In the entries below, identify every line with the string "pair" and copy it.

Data items
-=-=-=-=-
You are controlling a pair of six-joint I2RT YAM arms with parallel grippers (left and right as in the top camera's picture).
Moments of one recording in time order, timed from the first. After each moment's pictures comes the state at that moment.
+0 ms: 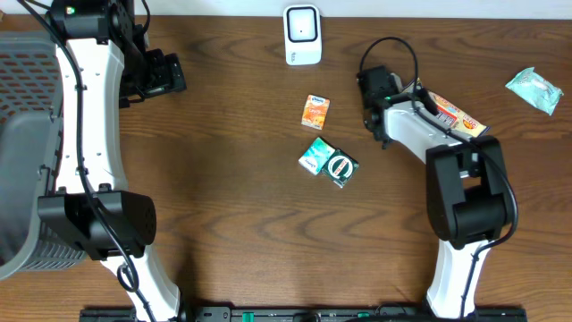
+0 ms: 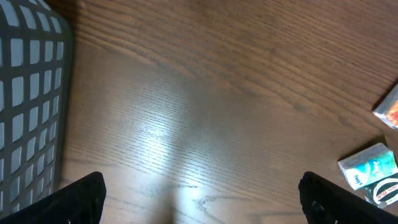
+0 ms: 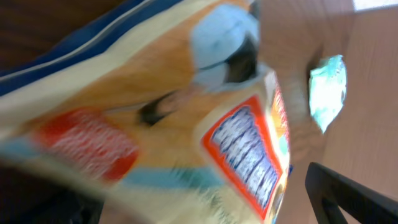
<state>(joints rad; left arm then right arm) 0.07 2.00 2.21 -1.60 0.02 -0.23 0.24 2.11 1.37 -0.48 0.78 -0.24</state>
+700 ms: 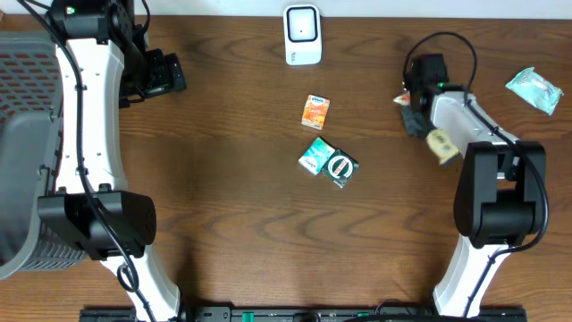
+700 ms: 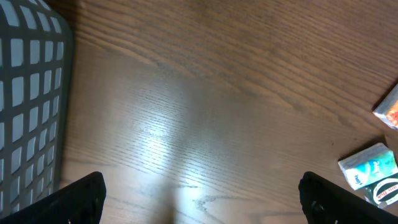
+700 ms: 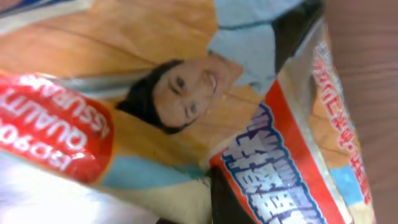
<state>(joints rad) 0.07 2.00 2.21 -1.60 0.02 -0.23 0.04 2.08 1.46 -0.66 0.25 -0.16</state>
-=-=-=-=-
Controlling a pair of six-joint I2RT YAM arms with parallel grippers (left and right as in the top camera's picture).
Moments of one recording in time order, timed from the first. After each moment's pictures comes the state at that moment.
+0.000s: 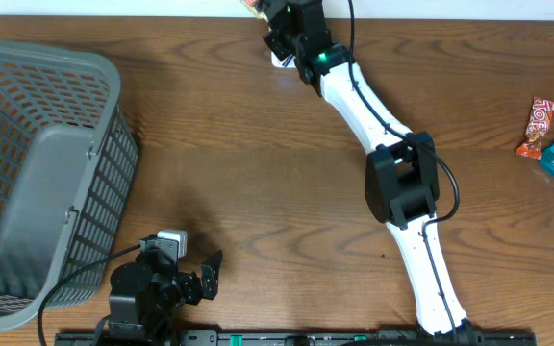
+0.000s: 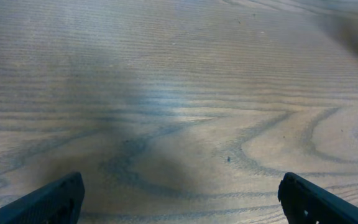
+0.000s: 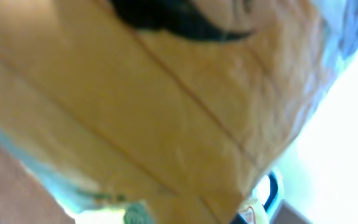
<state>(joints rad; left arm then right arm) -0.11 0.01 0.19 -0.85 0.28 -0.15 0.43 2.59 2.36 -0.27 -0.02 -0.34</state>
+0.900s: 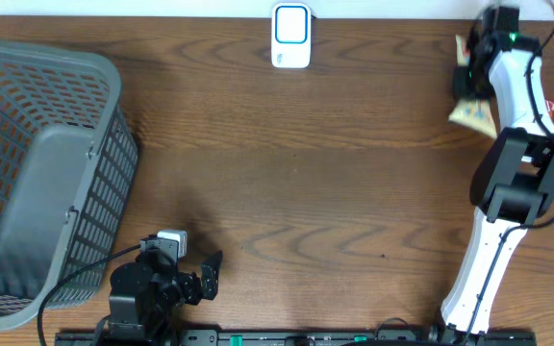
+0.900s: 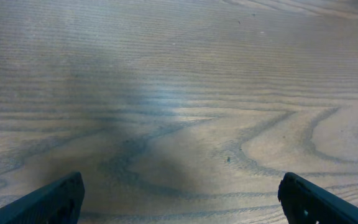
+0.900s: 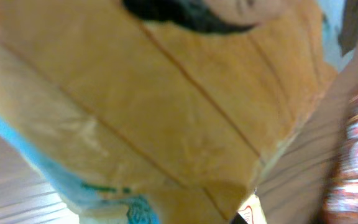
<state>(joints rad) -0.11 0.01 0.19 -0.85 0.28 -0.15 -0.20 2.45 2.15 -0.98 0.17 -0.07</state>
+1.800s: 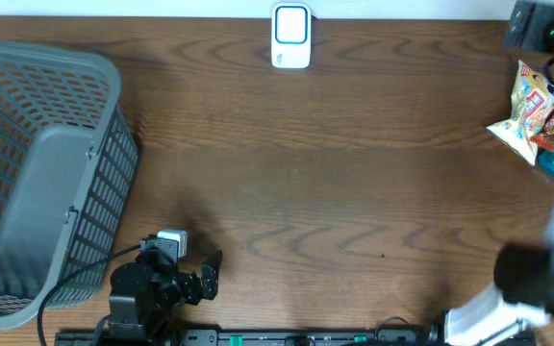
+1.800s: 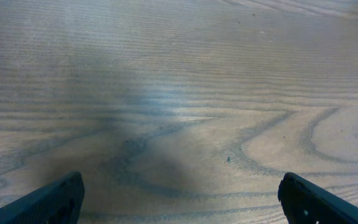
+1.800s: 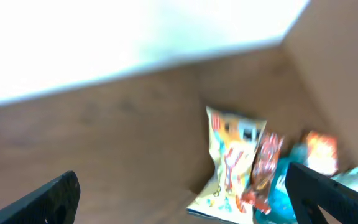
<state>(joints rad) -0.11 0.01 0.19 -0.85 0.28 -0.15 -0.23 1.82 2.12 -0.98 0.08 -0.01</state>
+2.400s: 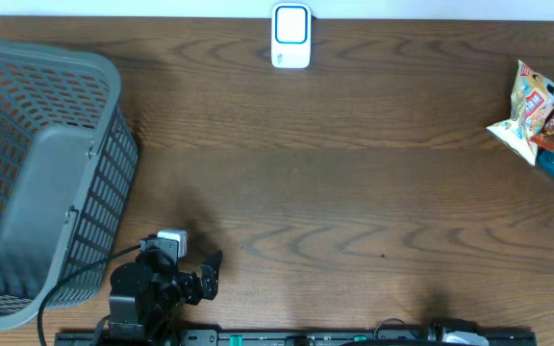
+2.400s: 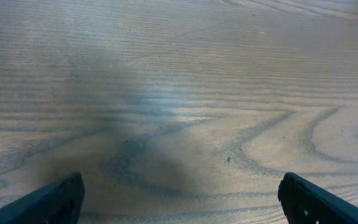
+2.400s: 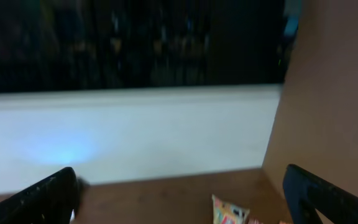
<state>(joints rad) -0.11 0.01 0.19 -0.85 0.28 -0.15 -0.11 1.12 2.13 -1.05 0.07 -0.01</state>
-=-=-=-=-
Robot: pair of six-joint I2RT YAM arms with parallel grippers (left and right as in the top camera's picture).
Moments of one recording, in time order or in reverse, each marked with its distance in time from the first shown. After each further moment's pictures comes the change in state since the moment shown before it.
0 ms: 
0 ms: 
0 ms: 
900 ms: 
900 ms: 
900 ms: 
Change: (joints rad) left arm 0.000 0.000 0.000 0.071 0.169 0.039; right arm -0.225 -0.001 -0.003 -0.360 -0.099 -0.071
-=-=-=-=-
Reply
You are controlling a pair of six-joint I2RT YAM arms with parallel grippers (left and right as in the top camera's picture).
Controlling a pair of six-joint I2RT YAM arms with parallel grippers (left and right as in the top camera's picture).
Robot: pair of six-joint I2RT YAM arms with parallel grippers (left and right as in the top camera's picture).

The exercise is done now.